In 2002, he decided to go his own way, opening ‘Benares’ in the posh Mayfair area in central London.
“It is just like in olden times, when a halwai would do well at one store, he would open another. I have gone about my business similarly,” he says, eyes glinting through his glasses which give him the look of a doctor rather than a chef.
And doctor he almost became before choosing the path of his passion. “It was touch and go. I was on the path to becoming either an engineer or a doctor, when I decided to go into hotel management…and here I am!”
Today, Kochhar is associated with a number of fine dining restaurant, which include Ananda, Vatika and one aboard the cruise ship Azura called Sindhu.
On being probed on the comparison between fine dine restaurants in the West and in India, he doesn’t bat an eyelid before saying: “Whoever thinks that India lacks in fine dining, then I will make it my personal priority to educate him.” The subtle smile that breaks across his face gives the sarcasm away, but he continues, “Maybe we are projected as a poor country and all that, but on the other end of the spectrum, we have the royal families in India since ages, and they had the most supreme fine dining culture. They had the best of kebabs, vegetables and lentils. The heritage is so rich, just look at the number of foreigners who came to the country in the last 1,000 years!”
But maybe we have lost it somewhere in the frantic rat-race that ensues in every developing country. “I wouldn’t say it has been lost, I think the time to indulge in it is tough to find. India is a frantic country.”

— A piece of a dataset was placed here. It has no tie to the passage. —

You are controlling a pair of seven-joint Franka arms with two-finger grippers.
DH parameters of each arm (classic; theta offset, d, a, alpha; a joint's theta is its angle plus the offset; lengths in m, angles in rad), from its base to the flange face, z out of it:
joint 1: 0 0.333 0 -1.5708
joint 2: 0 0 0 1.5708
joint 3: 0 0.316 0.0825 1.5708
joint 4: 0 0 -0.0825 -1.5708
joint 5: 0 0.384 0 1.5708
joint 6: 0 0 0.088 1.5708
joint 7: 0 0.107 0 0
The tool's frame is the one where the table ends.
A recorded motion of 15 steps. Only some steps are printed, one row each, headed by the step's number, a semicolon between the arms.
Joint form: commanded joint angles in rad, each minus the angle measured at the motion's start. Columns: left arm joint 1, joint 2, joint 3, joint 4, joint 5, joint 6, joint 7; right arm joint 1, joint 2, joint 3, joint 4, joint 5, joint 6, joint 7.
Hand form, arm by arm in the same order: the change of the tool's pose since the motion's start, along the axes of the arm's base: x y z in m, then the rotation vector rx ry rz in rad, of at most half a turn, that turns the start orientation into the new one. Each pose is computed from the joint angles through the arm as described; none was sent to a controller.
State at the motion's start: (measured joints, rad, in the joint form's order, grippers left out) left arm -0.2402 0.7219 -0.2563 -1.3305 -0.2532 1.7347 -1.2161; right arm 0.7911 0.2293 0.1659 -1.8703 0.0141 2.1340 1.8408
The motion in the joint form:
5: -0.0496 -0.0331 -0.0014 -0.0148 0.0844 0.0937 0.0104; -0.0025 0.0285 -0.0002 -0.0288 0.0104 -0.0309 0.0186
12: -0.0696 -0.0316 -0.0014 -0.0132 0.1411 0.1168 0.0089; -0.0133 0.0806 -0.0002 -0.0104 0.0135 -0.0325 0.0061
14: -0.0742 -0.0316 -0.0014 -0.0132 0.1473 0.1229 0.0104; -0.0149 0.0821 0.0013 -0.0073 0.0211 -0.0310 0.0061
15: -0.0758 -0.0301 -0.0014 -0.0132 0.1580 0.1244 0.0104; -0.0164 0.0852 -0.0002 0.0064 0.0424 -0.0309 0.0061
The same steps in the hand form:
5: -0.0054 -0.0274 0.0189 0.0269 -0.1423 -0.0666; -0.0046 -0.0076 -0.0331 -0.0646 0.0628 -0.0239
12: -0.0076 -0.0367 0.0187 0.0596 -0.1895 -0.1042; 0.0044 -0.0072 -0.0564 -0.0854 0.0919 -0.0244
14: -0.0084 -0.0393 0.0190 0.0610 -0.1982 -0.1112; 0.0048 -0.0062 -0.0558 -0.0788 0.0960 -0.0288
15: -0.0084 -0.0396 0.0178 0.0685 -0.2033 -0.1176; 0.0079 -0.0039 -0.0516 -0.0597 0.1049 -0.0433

Less than a decade into winning his first Michelin star, Atul went on to receive another one in 2007, an achievement which few have managed till date. An unnerving ability to take things in his stride is also what makes for his radical success in Europe, making him one of the catalysts promoting a British-Indian style of cooking.
“When I first came to the country, I used to cook in a very traditional Indian manner. But then I realised that this is my home and I started absorbing all sorts of influences around me — which included Greek, Italian, German and other cuisines. I became savvy with the ingredients that were grown in the UK — the spices, the types of vegetables… everything. I started using these and my food has been coined as British-Indian and I also see it that way.”
If you wonder how these chefs stay away from the brilliant food they cook, then Atul admits that it sometimes gets a bit hard to not indulge. “Yes, there are those moments, but I keep fit. It keeps me healthy. But I must admit, I grow tired of my cooking at times, and that is the time to go out and ask someone else to cook for me,” he says. Pretty modest for a man who was part of Masterchef Goes Large and BBC2’s Great British Menu.
With the ratio of Indian scientists to those from other countries in institutes like NASA being well-documented, it is also a norm to see a couple of Indian chefs in every restaurant in the UK. Another type of brain-drain?
“Yes, I think that is right, but the glaring difference is that they are going back from here and opening some really good stand-alone restaurants in India. This international experience is needed. It is a learning process and in this field, it gives you a whole range of different skills. There are many South Asians who come here as chefs, but it may well increase the brilliance of Indian restaurant quality when these people return.”
With food presentation a whole different area of expertise these days, Atul says that Indian food is actually the easiest to present.
“Indian food is so bright and looks gorgeous on a plate. There is no need to apply presentation on it. Just a chunk of tomato or a dollop of butter will do the trick.”
With the convincing way he says it, accompanied by the practised chef’s nod, it is hard to disagree.